Some share trading advice for newbies
Stock trading can easily burn fingers if the strategies employed are immature, lacking and out of fashion. Known for its complex and highly unpredictable nature (atleast what the Indian bourses are known for) a new entrant can really lose out of hi hard earned money in no time if he invests without any basic know how of the game.
Therefore, get your basics intact before planning to invest in the stock market. Though, it’s an unwritten rule that a first timer always reaps profits in the first trade but thereon (trading with same strategy) markets can get really cruel to him.
For someone wishing to trade first time in his life needs to open a trading account (for trading stocks) and a Demat account ( for storing stocks in dematerialized form) in order to begin with trading in shares. An active bank account is a must and has to be linked with the other two accounts for purchasing and selling shares.
How does it work?
Presently, stocks are traded online in digital form and this has saved a lot of cost and precious time of a trader. When a person wants to buy or sell his shares he just needs to log on to his trading account and specify the details such as company name, lot size of the shares to buy or sell and the price quote. When the desired price is reached, the trade is executed and the required amount is credited or debited to the bank account. For the service every brokerage house charges some transaction fee.
How can a novice defend his position against the imminent risks?
Imagine you invest (buy) in 50 stocks of a company ABC which are trading at Rs 100/share. Presume fresh news about the company suffering substantial loss strikes the stock market and leads to a fall in the price of the stock. Suppose the stock falls down to Rs 20, you are bound to bear Rs 80 loss on a share that adds up to a hammering of Rs 4,000 in total.This can be really dispiriting for a novice.

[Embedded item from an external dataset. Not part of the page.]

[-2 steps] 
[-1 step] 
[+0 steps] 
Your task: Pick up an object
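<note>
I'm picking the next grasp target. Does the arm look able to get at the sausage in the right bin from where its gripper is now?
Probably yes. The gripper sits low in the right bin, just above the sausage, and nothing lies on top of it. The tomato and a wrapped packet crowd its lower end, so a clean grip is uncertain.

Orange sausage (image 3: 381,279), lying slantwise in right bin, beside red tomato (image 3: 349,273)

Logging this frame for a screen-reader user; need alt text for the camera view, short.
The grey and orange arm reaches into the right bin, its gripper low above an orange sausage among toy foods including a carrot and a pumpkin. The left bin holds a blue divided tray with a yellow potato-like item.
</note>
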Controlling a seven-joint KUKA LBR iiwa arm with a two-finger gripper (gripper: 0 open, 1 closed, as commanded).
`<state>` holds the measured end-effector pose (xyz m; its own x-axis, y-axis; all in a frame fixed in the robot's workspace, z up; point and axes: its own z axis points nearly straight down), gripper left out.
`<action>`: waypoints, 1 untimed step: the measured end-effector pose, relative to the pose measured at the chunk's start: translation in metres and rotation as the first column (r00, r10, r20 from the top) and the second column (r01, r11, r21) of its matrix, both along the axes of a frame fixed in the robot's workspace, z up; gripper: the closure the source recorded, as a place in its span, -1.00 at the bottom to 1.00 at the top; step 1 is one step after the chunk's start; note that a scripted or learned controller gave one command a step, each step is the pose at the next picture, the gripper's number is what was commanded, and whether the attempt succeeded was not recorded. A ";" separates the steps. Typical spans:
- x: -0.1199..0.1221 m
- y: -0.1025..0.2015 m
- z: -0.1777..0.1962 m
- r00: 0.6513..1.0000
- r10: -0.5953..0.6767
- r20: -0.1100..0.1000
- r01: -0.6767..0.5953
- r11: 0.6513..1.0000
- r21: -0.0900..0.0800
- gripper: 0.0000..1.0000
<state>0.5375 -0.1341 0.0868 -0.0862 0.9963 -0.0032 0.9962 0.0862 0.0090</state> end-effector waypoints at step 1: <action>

Then should he limit his losses?
He can fix a stop loss (an order to buy or sell the lot once the price of the equity climbs up or drops down from the specified stop price) for his order at around Rs 96 ( a price decided in consultation with a market analyst) and limit his losses. As soon the stock falls to the price level of Rs 96 his sell order will execute on its own thus saving him more losses as the share plunges further. One can easily set a minimum monthly loss percentage limit as per his capacity of supporting losses.
However, one should definitely get enrolled in a stock market training course and learn about the nuances of the trade.
Market trends and technical charts really help
Other than following the financial news on a regular basis one should also learn to track technical charts and study changing market trends in detail. One who knows how to track the resistance and support level for a stock would not ever find himself in failure. Although, market is also affected by unsystematic risks (other than systematic risks) and with respect to Indian markets where FII’s play an important part, there are miscellaneous factors affecting its rise and fall.
Invest in long term
It always beneficial to invest in the long term as it will not only provide you tax benefits in form of long term capital gains but also lead to proper realization of stock’s actual potential —– thus providing you with high profits.